■ **Task item**
The data below must be repeated exactly. Leave nothing out.

■ **Source data**
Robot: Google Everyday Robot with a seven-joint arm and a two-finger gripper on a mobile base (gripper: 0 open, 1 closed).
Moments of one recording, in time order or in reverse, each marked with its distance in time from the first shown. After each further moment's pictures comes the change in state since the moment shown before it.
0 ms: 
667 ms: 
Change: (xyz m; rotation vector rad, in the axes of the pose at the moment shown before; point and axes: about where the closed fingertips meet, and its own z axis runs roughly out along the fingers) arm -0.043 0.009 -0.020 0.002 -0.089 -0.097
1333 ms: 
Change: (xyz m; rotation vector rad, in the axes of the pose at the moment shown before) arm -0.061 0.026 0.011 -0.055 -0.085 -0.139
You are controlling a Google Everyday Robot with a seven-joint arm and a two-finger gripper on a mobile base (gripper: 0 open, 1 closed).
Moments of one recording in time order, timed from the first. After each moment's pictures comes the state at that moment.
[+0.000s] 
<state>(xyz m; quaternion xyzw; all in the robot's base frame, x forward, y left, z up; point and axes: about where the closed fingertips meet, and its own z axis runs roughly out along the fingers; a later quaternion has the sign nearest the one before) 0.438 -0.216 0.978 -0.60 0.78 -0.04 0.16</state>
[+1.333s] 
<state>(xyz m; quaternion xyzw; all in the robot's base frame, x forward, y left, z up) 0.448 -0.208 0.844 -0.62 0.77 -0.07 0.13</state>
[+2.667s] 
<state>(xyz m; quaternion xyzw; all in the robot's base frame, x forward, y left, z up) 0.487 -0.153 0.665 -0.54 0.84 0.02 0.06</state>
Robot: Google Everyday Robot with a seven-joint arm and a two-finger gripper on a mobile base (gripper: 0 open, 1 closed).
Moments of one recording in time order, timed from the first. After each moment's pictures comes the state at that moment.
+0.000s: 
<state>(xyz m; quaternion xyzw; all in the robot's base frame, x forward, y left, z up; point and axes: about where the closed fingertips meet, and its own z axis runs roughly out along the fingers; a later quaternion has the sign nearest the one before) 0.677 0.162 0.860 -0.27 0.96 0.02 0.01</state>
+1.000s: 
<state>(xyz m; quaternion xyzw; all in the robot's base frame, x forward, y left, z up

■ **Result for this task**
Robot: Google Everyday Robot with a seven-joint arm and a two-finger gripper on a mobile base (gripper: 0 open, 1 closed).
Moments of one recording, in time order or in reverse, each marked with its distance in time from the first shown. After each further moment's pictures comes the change in state since the moment shown before it.
0 ms: 
667 ms: 
Change: (xyz m; rotation vector rad, in the axes of the pose at the moment shown before; point and axes: about where the closed fingertips meet, and its own z axis runs roughly out along the fingers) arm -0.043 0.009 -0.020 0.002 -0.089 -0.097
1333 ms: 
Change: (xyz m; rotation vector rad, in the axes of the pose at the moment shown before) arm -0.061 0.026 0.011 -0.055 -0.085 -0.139
You are controlling a Google Everyday Robot with a seven-joint arm and a two-finger gripper on a mobile base (gripper: 0 open, 1 closed).
Moments of one recording in time order, timed from the first. After each moment's pictures comes the state at that moment.
[+0.000s] 
<state>(xyz m; quaternion xyzw; all in the robot's base frame, x forward, y left, z up; point and axes: about where the closed fingertips meet, and its own z axis runs roughly out along the fingers; a later quaternion has the sign nearest the one before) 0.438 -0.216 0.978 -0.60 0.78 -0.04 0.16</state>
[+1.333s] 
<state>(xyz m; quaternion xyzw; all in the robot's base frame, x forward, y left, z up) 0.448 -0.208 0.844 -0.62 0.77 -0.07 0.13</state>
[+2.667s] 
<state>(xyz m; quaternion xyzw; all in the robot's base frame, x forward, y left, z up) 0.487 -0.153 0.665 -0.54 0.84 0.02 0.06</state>
Robot: Google Everyday Robot with a seven-joint arm and a two-finger gripper on a mobile base (gripper: 0 open, 1 closed).
Moments of one recording in time order, timed from the first. After each moment's pictures comes the state at that moment.
+0.000s: 
<state>(xyz m; quaternion xyzw; all in the robot's base frame, x forward, y left, z up; point and axes: about where the closed fingertips meet, and its own z axis runs roughly out along the fingers; a later quaternion has the sign nearest the one before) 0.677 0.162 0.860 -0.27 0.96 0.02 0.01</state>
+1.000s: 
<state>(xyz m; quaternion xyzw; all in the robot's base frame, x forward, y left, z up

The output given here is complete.